→ **GOAL OF THE EXERCISE**
Would you please return the data below verbatim, without its pictures?

→ **INPUT DATA**

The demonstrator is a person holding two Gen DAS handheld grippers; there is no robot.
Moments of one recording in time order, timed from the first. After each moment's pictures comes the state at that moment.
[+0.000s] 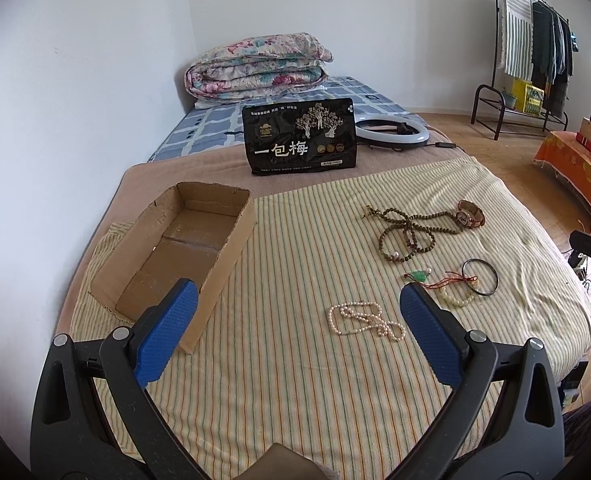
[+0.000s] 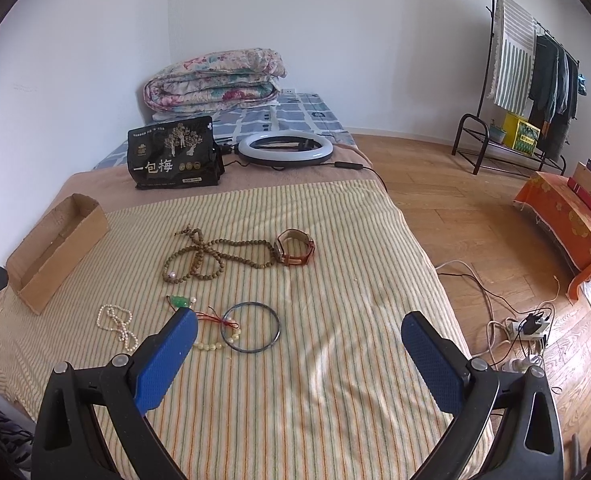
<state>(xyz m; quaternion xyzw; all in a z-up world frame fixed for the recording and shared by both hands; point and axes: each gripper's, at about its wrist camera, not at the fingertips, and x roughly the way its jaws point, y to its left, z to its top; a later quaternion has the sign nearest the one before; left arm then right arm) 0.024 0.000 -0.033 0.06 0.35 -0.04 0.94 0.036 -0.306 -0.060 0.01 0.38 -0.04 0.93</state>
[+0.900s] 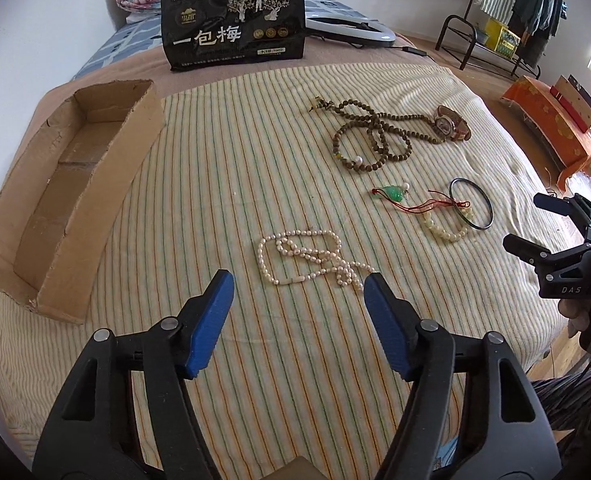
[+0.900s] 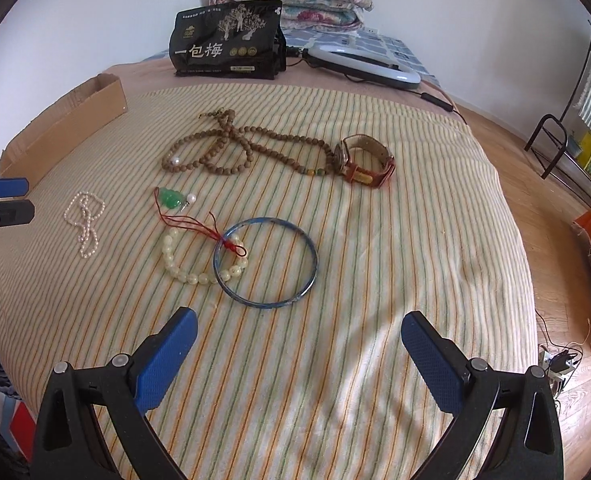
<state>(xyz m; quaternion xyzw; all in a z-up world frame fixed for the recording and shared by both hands) 0.085 -0.033 -0.130 0.04 0.51 -0.13 0.85 0.094 -0.288 -0.177 -0.08 0.48 0.09 0.87</state>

→ **TASK ANSWER**
The demonstrator is a person holding two Gen DAS handheld grippers; there is no robot.
Moments of one recording in time order, timed from the first. After each moment's pictures comes the state at that moment.
[+0.000s] 
[+0.000s] 
<state>(xyz m; quaternion xyzw; all in a z-up world frame fixed for the recording and shared by both hands; point and axes: each gripper's, at about its wrist camera, not at the fingertips, and x roughly the way its jaws point, y to its left, z to its top; a later quaternion has the sign nearest the one before; left arm then right arm) 0.024 0.000 -0.033 0.06 0.35 -0.04 0.94 0.036 -0.306 -0.060 0.01 0.38 -0.04 0.93</state>
[+0.900s] 
[+0.900s] 
<state>(xyz m; quaternion xyzw; all in a z-up world frame fixed for the recording and shared by both hands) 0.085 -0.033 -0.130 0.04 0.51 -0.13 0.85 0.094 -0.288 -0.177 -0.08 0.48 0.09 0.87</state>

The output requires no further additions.